Purification and characterization of the major nucleoside triphosphatase from rat liver nuclear envelopes.

Nuclear envelopes contain a nucleoside triphosphatase. Hydrolysis of ATP or GTP by this enzyme parallels energy-dependent efflux of poly(A)-containing mRNA from nuclei in vitro. Nucleoside triphosphatase has been purified from highly purified preparations of nuclear envelopes from rat liver by three successive affinity steps. The essentially homogeneous enzyme has an apparent molecular weight of 40,000 as checked by sodium dodecyl sulfate-polyacrylamide gel electrophoresis and displays a rather broad substrate specificity. ATP and GTP are hydrolyzed at nearly equal rates, whereas UTP and CTP are only half as active as substrates.
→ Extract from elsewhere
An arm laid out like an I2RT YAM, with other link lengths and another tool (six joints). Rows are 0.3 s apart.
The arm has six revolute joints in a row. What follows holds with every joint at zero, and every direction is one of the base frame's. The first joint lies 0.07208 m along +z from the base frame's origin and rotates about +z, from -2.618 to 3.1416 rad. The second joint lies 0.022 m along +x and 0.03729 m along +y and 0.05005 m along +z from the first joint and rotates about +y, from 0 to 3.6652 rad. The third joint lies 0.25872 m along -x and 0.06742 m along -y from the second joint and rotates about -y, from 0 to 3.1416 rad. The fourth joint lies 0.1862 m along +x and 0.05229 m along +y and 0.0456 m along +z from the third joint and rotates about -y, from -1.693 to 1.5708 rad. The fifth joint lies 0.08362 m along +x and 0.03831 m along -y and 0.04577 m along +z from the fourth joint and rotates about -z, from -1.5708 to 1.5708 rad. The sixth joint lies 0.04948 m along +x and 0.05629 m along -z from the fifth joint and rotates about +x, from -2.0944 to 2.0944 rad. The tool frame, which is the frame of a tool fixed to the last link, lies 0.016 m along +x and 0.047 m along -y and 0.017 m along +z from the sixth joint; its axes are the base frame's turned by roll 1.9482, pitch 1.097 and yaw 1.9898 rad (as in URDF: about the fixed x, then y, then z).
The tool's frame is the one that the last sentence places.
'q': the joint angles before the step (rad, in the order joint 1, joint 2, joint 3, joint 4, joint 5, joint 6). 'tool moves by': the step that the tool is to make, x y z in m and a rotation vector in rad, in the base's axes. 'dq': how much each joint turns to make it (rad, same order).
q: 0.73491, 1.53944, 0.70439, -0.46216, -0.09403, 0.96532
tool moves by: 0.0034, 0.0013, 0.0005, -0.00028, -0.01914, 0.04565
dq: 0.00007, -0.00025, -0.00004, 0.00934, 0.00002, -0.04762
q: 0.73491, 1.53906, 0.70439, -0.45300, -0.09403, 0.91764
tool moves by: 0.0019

For optimal activity, a one-to-one ratio of a divalent cation (Mg2+, Mn2+, or Ca2+) and the nucleoside triphosphate substrate, an alkaline pH and a temperature of 34 degrees C are required. In contrast to the enzyme associated with nuclear envelopes which is stimulated by synthetic poly(A) and the poly(A) segment of the natural poly(A)-containing mRNA, homogeneous nucleoside triphosphatase is unable to be modulated by this polynucleotide species.